#### Aim of the task
Could you say how many lines in the entries contain the string "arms"? Give only that number.
--- Task inputs Enclosed Below ---
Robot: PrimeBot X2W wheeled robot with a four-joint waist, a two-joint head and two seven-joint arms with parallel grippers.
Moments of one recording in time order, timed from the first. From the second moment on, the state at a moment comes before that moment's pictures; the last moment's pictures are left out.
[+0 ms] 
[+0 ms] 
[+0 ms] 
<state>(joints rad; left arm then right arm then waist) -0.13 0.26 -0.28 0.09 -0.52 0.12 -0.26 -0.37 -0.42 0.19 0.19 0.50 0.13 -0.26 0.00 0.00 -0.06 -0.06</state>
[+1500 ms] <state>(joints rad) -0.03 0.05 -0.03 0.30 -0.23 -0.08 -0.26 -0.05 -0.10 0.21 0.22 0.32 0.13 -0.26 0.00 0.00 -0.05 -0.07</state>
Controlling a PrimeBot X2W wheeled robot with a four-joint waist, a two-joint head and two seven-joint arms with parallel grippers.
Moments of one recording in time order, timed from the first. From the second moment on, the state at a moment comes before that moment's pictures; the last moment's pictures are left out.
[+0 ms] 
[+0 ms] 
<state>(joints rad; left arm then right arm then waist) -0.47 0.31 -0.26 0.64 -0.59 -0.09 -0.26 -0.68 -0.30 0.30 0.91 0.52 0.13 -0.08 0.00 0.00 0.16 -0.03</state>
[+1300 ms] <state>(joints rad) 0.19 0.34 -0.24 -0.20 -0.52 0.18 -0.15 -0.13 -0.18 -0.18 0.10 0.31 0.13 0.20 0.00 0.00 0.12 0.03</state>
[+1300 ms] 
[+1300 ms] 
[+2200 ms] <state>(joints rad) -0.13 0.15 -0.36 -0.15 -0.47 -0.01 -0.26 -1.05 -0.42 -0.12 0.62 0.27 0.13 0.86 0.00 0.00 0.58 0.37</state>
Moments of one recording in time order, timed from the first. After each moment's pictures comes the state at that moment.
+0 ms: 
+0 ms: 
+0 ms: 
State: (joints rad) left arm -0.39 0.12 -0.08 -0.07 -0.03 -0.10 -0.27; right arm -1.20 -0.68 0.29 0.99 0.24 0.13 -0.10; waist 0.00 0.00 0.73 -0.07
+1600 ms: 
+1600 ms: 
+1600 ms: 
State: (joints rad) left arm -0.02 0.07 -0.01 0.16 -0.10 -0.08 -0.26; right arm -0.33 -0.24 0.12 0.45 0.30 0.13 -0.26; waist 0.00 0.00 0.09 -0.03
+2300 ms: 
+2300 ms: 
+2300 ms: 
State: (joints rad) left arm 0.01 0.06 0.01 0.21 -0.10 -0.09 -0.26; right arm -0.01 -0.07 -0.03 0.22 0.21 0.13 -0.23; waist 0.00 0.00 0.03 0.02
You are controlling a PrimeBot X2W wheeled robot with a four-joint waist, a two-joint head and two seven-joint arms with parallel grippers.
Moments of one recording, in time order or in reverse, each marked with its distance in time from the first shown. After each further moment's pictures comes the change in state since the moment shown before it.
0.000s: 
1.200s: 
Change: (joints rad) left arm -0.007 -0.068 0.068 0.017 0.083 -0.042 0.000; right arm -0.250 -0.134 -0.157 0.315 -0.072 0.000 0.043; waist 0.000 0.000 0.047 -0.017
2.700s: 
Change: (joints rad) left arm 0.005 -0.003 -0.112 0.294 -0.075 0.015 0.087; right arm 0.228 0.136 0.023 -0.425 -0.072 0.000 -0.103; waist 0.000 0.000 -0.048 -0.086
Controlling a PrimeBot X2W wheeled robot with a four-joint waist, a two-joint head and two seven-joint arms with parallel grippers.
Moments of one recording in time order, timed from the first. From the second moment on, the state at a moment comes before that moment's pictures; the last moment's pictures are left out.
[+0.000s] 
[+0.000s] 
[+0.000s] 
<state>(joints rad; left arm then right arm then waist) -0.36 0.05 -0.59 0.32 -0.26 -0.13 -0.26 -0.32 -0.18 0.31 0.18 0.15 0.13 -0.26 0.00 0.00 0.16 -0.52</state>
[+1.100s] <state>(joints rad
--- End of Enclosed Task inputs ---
#### Response area
4